A real world example
A similar, real world example can be viewed in gossboss, a tool I recently wrote for collecting Goss test results from multiple Goss servers.
gossboss
can be run as a server or used as a CLI. For example, gossboss healthzs
reports the Goss test results from each Goss server --server
specified:
gossboss healthzs \
--server "http://some-goss-server/healthz" \
--server "http://another-goss-server/healthz"
✔ http://some-goss-server/healthz
✔ http://another-goss-server/healthz
gossboss
fetches the test results concurrently, as its gossboss.Client#CollectHealthzs
method leverages a channel and goroutines:
func (c *Client) CollectHealthzs(urls []string) *Healthzs {
hzs := &Healthzs{
Summary: &Summary{
Failed: 0,
Errored: 0,
},
}
ch := make(chan *Healthz, len(urls))
for _, url := range urls {
go c.collectHealthz(url, ch)
}
// wait until all goss server test
// results have been collected.
for len(hzs.Healthzs) < len(urls) {
hz := <-ch
hzs.Healthzs = append(hzs.Healthzs, hz)
if hz.Error == nil && hz.Result.Summary.Failed != 0 {
hzs.Summary.Failed += hz.Result.Summary.Failed
}
if hz.Error != nil {
hzs.Summary.Errored++
}
}
return hzs
}
For more insight on implementation details, check out github.com/mdb/gossboss.

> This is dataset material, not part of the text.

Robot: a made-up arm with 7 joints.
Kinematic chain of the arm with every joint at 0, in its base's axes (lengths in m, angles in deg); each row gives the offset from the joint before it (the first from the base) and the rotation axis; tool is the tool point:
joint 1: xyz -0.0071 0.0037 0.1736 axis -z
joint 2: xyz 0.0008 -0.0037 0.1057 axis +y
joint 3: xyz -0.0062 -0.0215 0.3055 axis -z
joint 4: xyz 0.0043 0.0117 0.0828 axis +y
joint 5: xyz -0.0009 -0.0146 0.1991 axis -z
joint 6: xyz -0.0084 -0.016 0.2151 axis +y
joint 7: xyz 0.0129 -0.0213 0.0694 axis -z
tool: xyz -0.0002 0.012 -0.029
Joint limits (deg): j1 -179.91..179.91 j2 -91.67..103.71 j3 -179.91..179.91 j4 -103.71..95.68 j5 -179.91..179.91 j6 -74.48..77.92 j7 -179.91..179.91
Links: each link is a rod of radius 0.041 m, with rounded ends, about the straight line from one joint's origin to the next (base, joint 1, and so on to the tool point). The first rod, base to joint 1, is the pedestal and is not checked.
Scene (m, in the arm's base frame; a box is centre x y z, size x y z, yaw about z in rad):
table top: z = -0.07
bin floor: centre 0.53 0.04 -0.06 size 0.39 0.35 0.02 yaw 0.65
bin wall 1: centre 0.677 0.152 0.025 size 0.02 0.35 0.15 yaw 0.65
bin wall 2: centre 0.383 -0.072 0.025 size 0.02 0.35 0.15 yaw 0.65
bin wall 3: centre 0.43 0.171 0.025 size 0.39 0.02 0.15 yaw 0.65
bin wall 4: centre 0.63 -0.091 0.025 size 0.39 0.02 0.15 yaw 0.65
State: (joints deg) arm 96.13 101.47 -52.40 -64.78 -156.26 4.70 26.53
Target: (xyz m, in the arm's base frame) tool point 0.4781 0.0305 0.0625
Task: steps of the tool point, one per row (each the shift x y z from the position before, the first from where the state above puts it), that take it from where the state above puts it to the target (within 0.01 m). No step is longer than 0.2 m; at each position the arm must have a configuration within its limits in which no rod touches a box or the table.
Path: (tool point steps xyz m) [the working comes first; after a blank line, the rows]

Do you have some ideas for how gossboss
could be improved? Create a pull request.
Pitfalls
nil channels
Sending to a nil
channel blocks forever and causes deadlock:
var ch chan string
ch<- "hello"
For example, the following programming errors with fatal error: all goroutines are asleep - deadlock!
:
package main
func main() {
var ch chan string
ch <- "hello"
}
…which appears as:
go run main.go
fatal error: all goroutines are asleep - deadlock!
goroutine 1 [chan send (nil chan)]:
main.main()
/Users/mdb/main.go:28 +0x25
exit status 2
Similarly, receiving from a nil
channel also blocks forever and causes
deadlock:
var ch chan string
<-ch
Beware of leaked goroutines
A leaked goroutine is a goroutine that is started and expected to terminate, but never does. As such, memory allocated for the Goroutine can’t be released.
For example, the following leaky()
function starts a goroutine that blocks receiving
from a channel. However, no value is ever sent to the channel, nor is the channel
ever closed:
func leaky() {
ch := make(chan string)
go func() {
// <-ch blocks, waiting to receive a value from ch
str := <-ch
fmt.Println(str)
}()
}
Alternatively, consider a more complex example. The following leaky()
function
returns "cancelled"
in 3 seconds, before the goroutine can send "hello"
to
the unbuffered ch
channel:
func leaky() string {
// Create a channel
ch := make(chan string)
// Establish a context that times out within 3 seconds
ctx, cancel := context.WithTimeout(context.Background(), 3 * time.Second)
defer cancel()
// Create a goroutine that sends "hello" to the ch channel after 10 seconds
go func() {
time.Sleep(10 * time.Second)
ch <- "hello"
}()
select {
case <-ctx.Done():
return "cancelled"
case result := <-ch:
return result
}
}
This is problematic, as sending on the ch
channel blocks execution until
a receiver is available to receive the sent value. However, because leaky()
returned "cancelled"
after 3 seconds – before the goroutine wrote "hello"
to the ch
channel – there no longer is a ch
receiver. This causes the
goroutine to block indefinitely waiting for receipt of "hello"
.
However, making ch
a buffered channel with a capacity of 1
offers a simple fix:
ch := make(chan string, 1)
Through the use of a buffered channel, the goroutine can send "hello"
on the
channel, despite that there is no receiver. This ensures the memory for that
goroutine will eventually be reclaimed.